Generating Molecular Hypotheses from Dynamic Metabolomics Data

Uwe Sauer, Professor, ETH Zurich

The omics revolution has vastly expanded our ability to monitor intracellular molecular events. This technological advance has typically not been matched with conceptual advances in our ability to interpret and understand such data or to systematically generate hypotheses from them. In particular the rapidly developing metabolomics technologies generate data that are even harder to interpret mechanistically than transcript and protein abundances because the direct connection to the genome is lost.
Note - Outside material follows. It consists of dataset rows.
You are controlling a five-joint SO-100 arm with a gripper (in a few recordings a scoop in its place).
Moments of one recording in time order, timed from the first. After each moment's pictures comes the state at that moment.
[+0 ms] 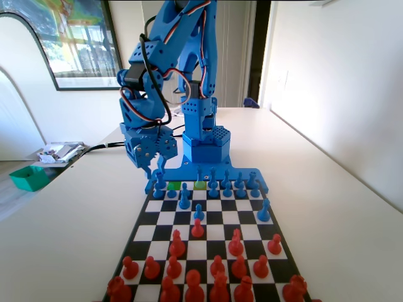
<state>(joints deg) 37.5 99.5 142.6 43.3 -166.7</state>
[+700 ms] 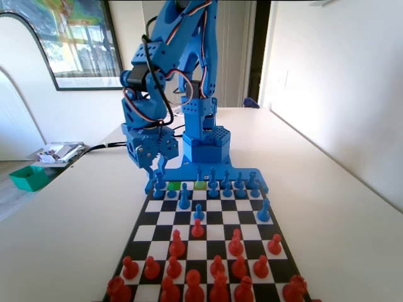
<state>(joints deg) 37.1 99.6 142.7 42.5 -166.7</state>
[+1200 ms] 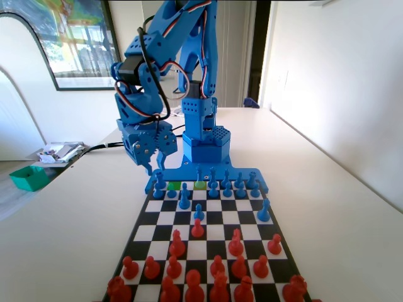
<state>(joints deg) 36.5 99.6 138.3 49.6 -166.7</state>
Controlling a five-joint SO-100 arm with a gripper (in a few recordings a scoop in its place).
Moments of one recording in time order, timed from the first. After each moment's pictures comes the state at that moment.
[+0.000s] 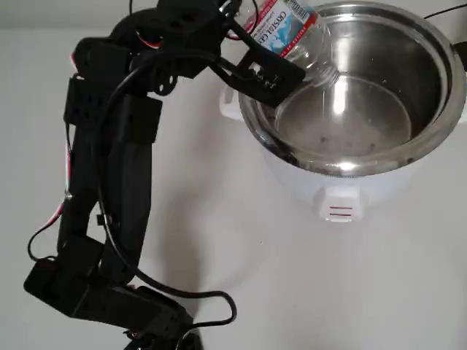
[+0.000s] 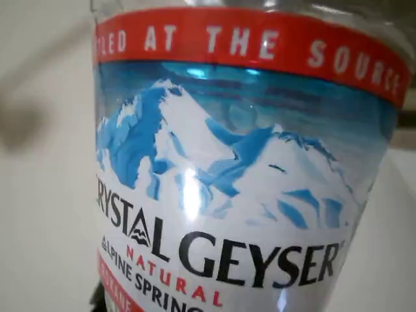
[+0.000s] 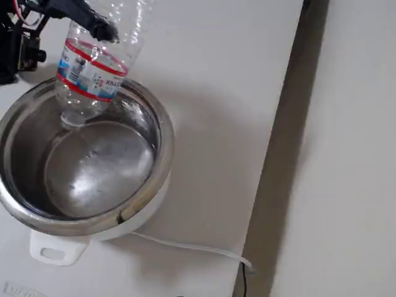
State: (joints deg) arm 7.8 97.4 58.3 51.8 37.1
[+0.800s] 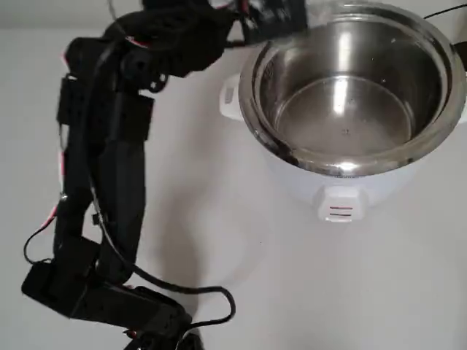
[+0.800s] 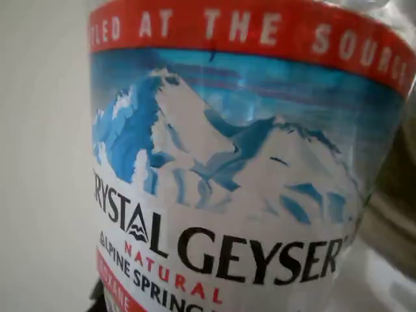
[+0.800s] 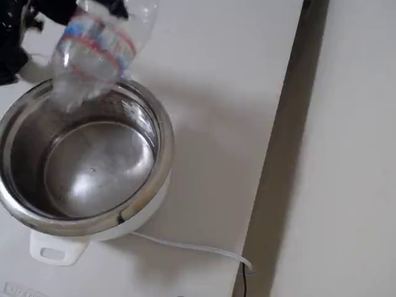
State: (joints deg) arm 1.8 101.5 58.3 56.3 -24.8
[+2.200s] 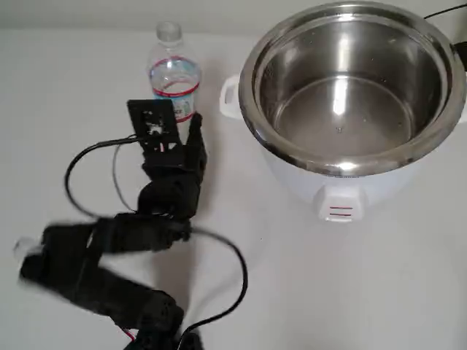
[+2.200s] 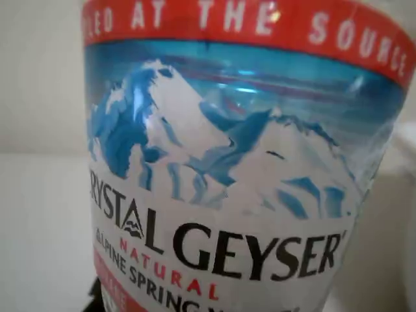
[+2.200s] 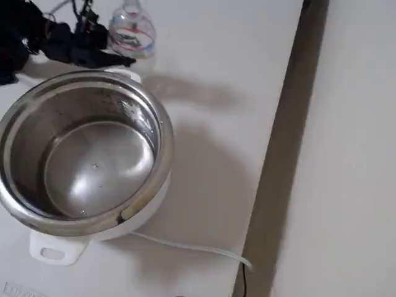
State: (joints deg) arm -12.0 83.1 152.8 -75.0 -85.3
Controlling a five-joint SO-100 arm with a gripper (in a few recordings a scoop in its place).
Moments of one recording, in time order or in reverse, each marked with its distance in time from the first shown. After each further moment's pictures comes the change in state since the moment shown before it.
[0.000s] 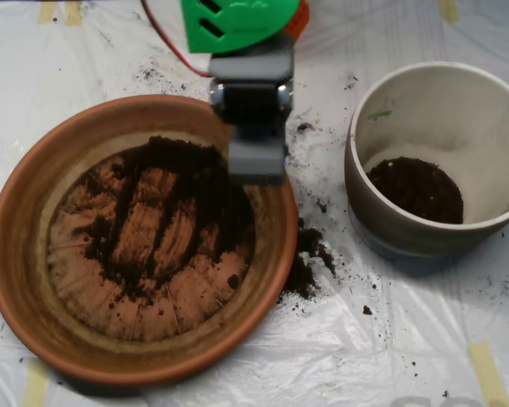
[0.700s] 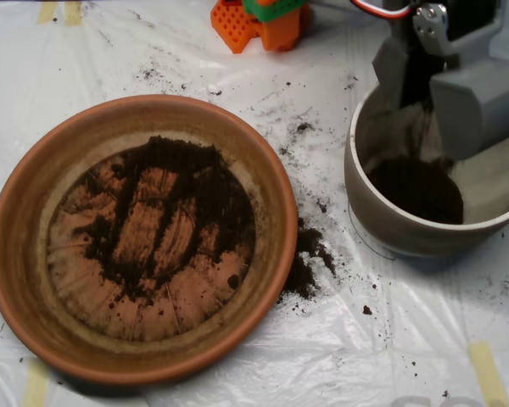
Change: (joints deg) arm -27.9 -0.4 -8.0 1.8 0.3
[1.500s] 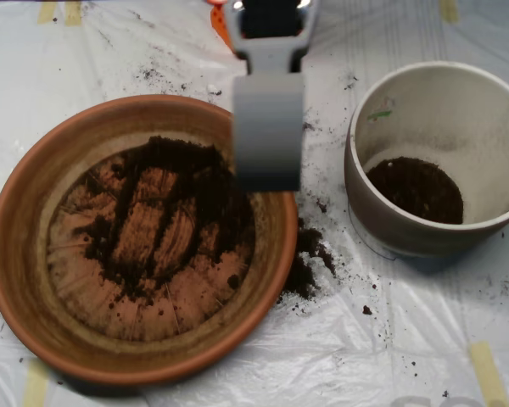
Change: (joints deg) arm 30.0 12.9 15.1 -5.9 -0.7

This is particularly problematic for metabolomics data in a cellular context, where multivariate statistic data interpretation alone is typically not sufficient. Here I will discuss two unpublished examples to illustrate recent advances in generating hypotheses on molecular functions from metabolomics data. In the first, host-pathogen interaction example we identify active metabolic pathways in non-growing, hypoxic Mycobacteria that are a model for latent tuberculosis. In the second example, we infer regulatory metabolite-protein interactions from dynamic metabolomics data that enable E. coli to coordinate metabolic rearrangements during the transition from stationary phase to growth. By combining, real-time metabolome profiling with modeling and inhibitor experiments, we demonstrated that allosteric metabolite regulation, without transcription, governs the rapid utilization of energetically costly metabolites that accumulated unexpectedly during starvation.